【書評】『コロナ禍日記』/植本一子、円城塔、王谷晶、大和田俊之、香山哲、木下美絵、楠本まき、栗原裕一郎、田中誠一、谷崎由依、辻本力、中岡祐介、ニコ・ニコルソン、西村彩、速水健朗、福永信、マヒトゥ・ザ・ピーポー 著/タバブックス/2000円+税
【評者】大塚英志(まんが原作者)
コロナの騒動の中、会ったことさえない幾人かの人の動向が気になった。「おたく」と猫を飼っている以外の共通点しかない人がSNSで日を追うごとに鬱っぽくなっていき、馴染みの古本屋店主が休業を余儀なくされて「物欲がなくなった」とつぶやきを発する。押し潰されそうなという比喩でなく、本当に押し潰されていく様を見ていた。

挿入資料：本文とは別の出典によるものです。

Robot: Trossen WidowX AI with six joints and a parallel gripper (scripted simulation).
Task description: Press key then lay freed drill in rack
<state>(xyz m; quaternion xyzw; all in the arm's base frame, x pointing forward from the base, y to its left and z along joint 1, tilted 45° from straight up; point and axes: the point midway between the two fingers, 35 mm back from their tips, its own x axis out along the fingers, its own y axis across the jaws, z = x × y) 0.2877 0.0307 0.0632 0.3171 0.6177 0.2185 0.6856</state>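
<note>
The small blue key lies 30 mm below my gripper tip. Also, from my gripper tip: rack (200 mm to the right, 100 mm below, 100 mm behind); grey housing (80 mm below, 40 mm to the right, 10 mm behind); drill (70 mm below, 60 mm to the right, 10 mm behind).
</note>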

しかし、同じコロナ禍の日記のようなものでもこの本に登場する人たちの日々の記録は随分違う。何よりコロナ下の自分の立ち位置に正確だ。例えば作家の福永信は自分の視野の狭さについて「世界というところまで頭がいかない」が少なくとも「国という区分」で思考すべきでないと冷静だ。
音楽やものを描く、家事まで含めて、日々の営みを古いことばでいえばブリコラージュ的手仕事として意味付け、同時に、地域なりに根差し、それが「国という区分」ではないグローバルなものに自然に接合する人たちもいる。いくつもの確かな「生活」が並ぶ。「お肉券」あたりには、うんざりはするが、安倍政権をぼくのように日々、面罵する人はおらず、自粛に対してポリティカルに反応する「一部の」日本国内世論にも全く乗らず、総じて社会システムと自分との関係の距離を適切にとり、使用もする。
きっと、コロナ禍の「日常」や「生活」をこのように理性的に営む人々のことばが集まる「世界」があるのだろう。そこは、自粛という抑圧に耐えかね、混乱し、政治に憤り、暮らしが追い詰められていくぼくのweb上の「知人」たちとの「世界」とは違う「世界」なのだろうと、その「分断」を想う。
そして、コロナ禍をこんなふうにていねいな生活の記録として、後世のために書くという態度は、まるで、太宰治「十二月八日」の主婦みたいで、「こういう時」に書かれる「日記」が内在する政治性に猜疑心にまみれた僕は何だかなあ、とも思う。非常時の「日記」は意外と歴史資料にならないんだよと柳田國男が言っていたことを思い出しつつ。